The twin journeys of chronic pain and depression
For many who suffer depression, chronic pain is a frequent fellow traveler. As many as half of those with chronic pain or with neuropathic pain disorders, such as fibromyalgia, have depression as well.
That the two are so often bound together suggests a complex relationship, and the brain’s shared circuitry for social and physical pain may lie at its heart.
Depression and chronic pain are distinct but similar disorders. But both may arise from some faulty wiring in their shared neural circuitry, researchers say. In both disorders, pain continues long after some initial insult has healed, disappeared or moved on, and the experience of social rejection or physical pain persists, feeds on itself and becomes chronic. Both disorders often seem mysterious in that their origins are hard to pinpoint. And both signal their presence with a subtle but powerful physiological marker: systemic inflammation.

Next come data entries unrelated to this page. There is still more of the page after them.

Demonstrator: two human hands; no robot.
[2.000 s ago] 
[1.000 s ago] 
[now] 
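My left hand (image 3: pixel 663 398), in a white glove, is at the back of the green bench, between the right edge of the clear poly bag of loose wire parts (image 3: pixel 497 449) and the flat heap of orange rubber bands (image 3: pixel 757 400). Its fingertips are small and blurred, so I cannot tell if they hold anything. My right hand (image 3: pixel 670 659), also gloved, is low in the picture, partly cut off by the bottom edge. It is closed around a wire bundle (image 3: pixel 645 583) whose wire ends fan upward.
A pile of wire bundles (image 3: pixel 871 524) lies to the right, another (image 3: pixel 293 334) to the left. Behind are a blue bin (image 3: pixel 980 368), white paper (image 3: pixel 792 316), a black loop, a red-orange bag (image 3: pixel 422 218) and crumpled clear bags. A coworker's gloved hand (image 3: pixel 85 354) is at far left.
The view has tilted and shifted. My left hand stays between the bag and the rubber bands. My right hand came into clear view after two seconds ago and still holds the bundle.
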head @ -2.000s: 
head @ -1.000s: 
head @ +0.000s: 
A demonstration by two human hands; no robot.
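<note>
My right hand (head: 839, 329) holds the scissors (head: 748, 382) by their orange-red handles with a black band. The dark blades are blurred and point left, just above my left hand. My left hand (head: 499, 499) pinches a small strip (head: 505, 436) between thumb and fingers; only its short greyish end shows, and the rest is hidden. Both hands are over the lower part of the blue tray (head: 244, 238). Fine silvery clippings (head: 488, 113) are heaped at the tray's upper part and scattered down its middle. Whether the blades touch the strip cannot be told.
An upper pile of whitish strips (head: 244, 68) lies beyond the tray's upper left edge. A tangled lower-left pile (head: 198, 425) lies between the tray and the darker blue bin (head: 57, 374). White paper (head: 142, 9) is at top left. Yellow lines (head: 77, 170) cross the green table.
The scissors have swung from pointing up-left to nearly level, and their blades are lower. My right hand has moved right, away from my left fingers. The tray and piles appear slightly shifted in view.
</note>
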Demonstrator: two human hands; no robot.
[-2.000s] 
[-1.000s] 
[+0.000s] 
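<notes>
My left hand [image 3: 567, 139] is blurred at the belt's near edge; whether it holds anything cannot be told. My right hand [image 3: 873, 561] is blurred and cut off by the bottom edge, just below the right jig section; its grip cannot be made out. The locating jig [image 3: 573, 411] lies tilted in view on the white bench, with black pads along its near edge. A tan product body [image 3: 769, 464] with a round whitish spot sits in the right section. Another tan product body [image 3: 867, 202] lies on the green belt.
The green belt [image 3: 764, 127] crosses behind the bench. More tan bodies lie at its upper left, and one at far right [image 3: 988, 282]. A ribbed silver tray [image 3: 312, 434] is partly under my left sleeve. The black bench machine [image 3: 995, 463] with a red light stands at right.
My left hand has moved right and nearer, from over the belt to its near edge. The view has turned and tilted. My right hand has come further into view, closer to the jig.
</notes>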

Genes, temperament or early experience — including childhood trauma, neglect or abuse — may each play a role in predisposing someone to both disorders. And both are sustained and worsened by hypersensitivity: Those with depression are far more likely than those without it to perceive rejection, as they tend to interpret social interactions in ways that conform to their low self-esteem; those with chronic pain have nerves, spinal cords and brains that are on high alert for any pain signals, and they send an outsized response when any such signal is detected.
Given the shared brain circuitry, some scientists suggest that depression’s emotional pain may get confused with signals of physical pain, effectively “tricking” someone with depression into experiencing chronic pain (or vice versa).
Or maybe the simplest explanation reigns: that when the nerve disturbance of chronic pain becomes entrenched, the sufferer’s preoccupation divides him (or her) from friends and family, interferes with the pleasure of his usual hobbies and prompts him to question whether he has done something to deserve his pain and isolation.
Perhaps, experts say, all of these possible links are at work.
University of Toronto psychologist Geoff MacDonald says that both depression and pain are often exacerbated by doctors’ skepticism and our own loved ones’ occasional unwillingness to acknowledge how crushing a burden psychic or physical pain can be.
When physicians are dismissive of diffuse and inexplicable pain symptoms, or family members wave off depression as a trumped-up case of the blues, patients feel more isolated and rejected. That, MacDonald says, “adds insult to injury.”